Segundo Moreira, se os fundos tivessem sido guardados, poderiam amortecer a crise, já que
somariam mais de R$ 1 trilhão. “Que país é esse que quando tem sobra [de dinheiro], gasta, e
quanto tem falta, corta?”, questionou o economista na palestra. Bianchini também não vê a reforma
da Previdência como solução final para o déficit. Segundo ele, uma reforma tributária é tão
importante quanto. “Só o corte de despesas não é suficiente. Sem algum aumento de carga
tributária, não sairemos da crise”, diz Bianchini.

Os dois economistas ressaltam pontos negativos da proposta de Bolsonaro. Bianchini cita a


compensação de trabalho da mulher via idade, e não por tempo de contribuição, e a Previdência
para militares, que se aposentam com o último salário, e não com a média. “A reforma de Bolsonaro
é confusa e vai dar muita incerteza jurídica”, prevê. O economista, porém, encontra proposições
razoáveis no projeto, como a criação de uma idade mínima para aposentadoria.
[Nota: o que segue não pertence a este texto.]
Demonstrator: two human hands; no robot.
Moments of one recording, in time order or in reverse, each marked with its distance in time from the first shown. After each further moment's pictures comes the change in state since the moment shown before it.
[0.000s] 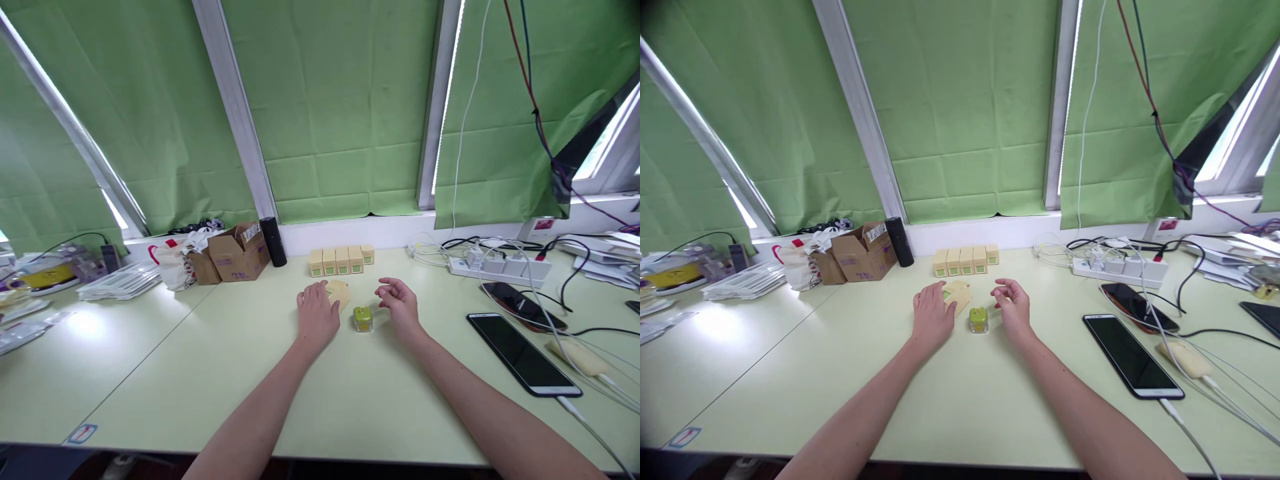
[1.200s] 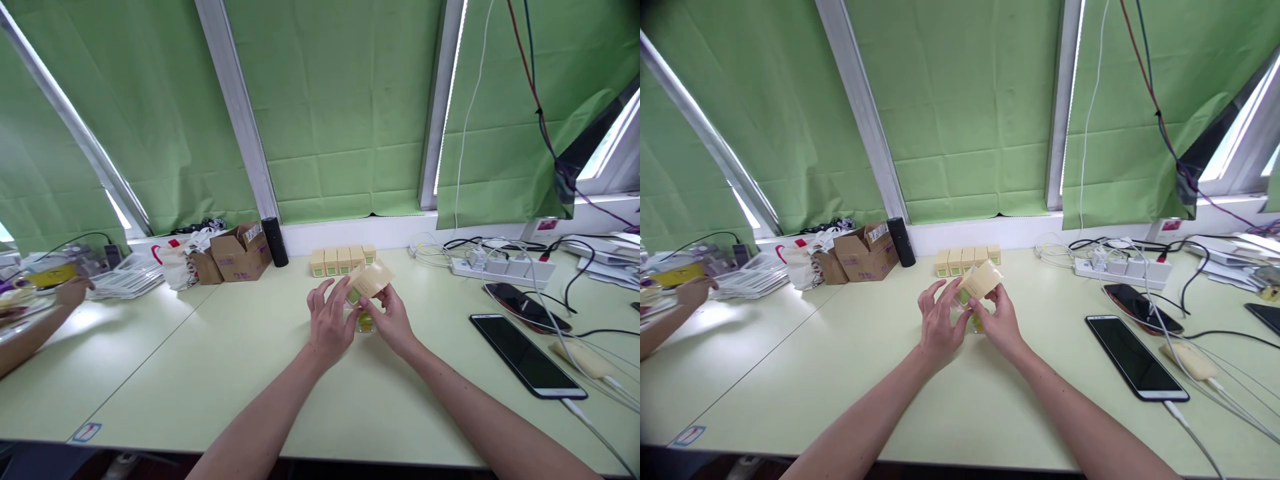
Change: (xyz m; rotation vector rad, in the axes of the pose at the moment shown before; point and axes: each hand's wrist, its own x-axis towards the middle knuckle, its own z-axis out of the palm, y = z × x) left_hand -0.017 0.023 -0.011 -0.236 0.351 0.363; right_hand -0.035 -0.020 0.023 -0.128 -0.250 -0.137
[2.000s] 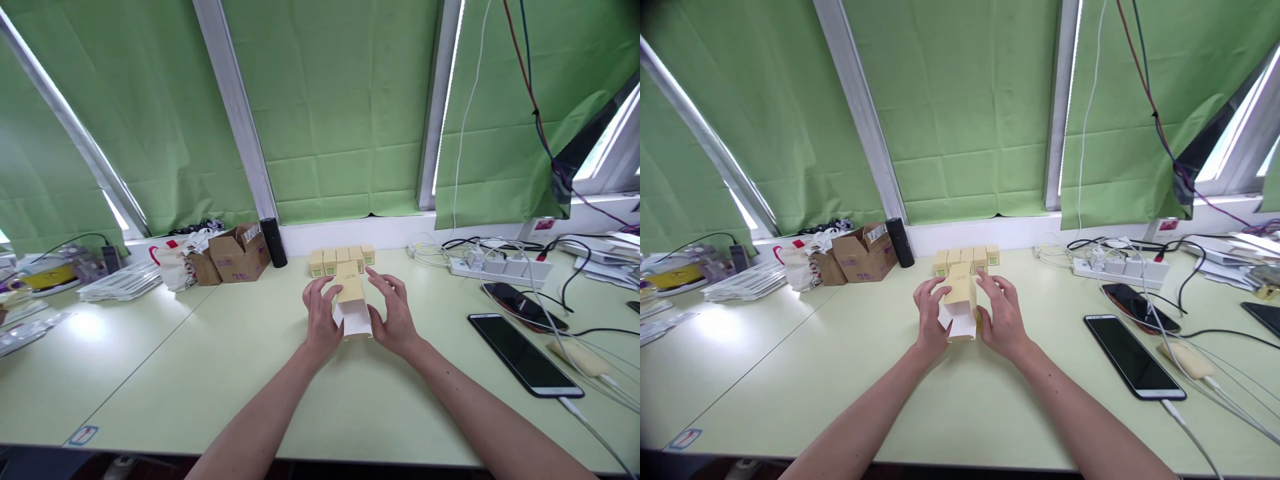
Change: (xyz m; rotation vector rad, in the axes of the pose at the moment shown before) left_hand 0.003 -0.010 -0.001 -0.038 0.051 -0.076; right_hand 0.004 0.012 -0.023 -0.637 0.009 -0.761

Moreira é mais incisivo e diz que há muitos problemas graves na proposta de Bolsonaro. Um deles é
a mudança na aposentadoria de trabalhadores rurais. Hoje, eles precisam comprovar 15 anos de
trabalho para se aposentar. Caso a reforma seja aprovada, precisarão contribuir 20 anos inteiros
para o INSS. Para Moreira, eles dificilmente conseguirão comprovar 240 meses de trabalho,
aumentando o êxodo para as cidades e a ampliação das periferias, da criminalidade e da pobreza.
Outro ponto bastante criticado pelo economista é o corte do Benefício de Prestação Continuada
(BPC), pago àqueles que comprovam invalidez ou a idosos com renda per capita familiar inferior a
um quarto de um salário mínimo. “Cortar o BPC significa matar brasileiros”, afirmou o economista
no Senado.

Enquanto ainda existem dúvidas quanto à reforma da Previdência entre a população e os


economistas, o governo continua investindo em maneiras de defender o projeto. Na semana do dia
15 de abril, foi divulgada uma pesquisa conduzida pelo Ministério da Economia com analistas de
mercado, para reunir estimativas do impacto da reforma. A média das respostas aponta para uma
expectativa de crescimento adicional de 1,1 ponto percentual no PIB de 2019, no caso de uma
aprovação integral da proposta de Bolsonaro. O governo segue promovendo a ideia e tentando
acelerar as etapas de tramitação. Mesmo assim, a votação da admissibilidade do projeto foi adiada
diversas vezes. Somente no dia 23 de abril, a Comissão de Constituição e Justiça (CCJ) da Câmara dos
Deputados votou e considerou o projeto constitucional.

As discussões na Câmara entre partidos de oposição, centro e favoráveis ao governo ainda serão
exaustivas. Para Eduardo Moreira, o debate deve ser feito com calma. “Essa proposta afeta 100% da
população brasileira, como podemos ter pressa em aprová-la?”, analisa. Pelo visto, apesar do apoio
de grande parte da imprensa e do ainda pouco utilizado capital político presidencial, a aprovação da
reforma não será feita de forma tranquila.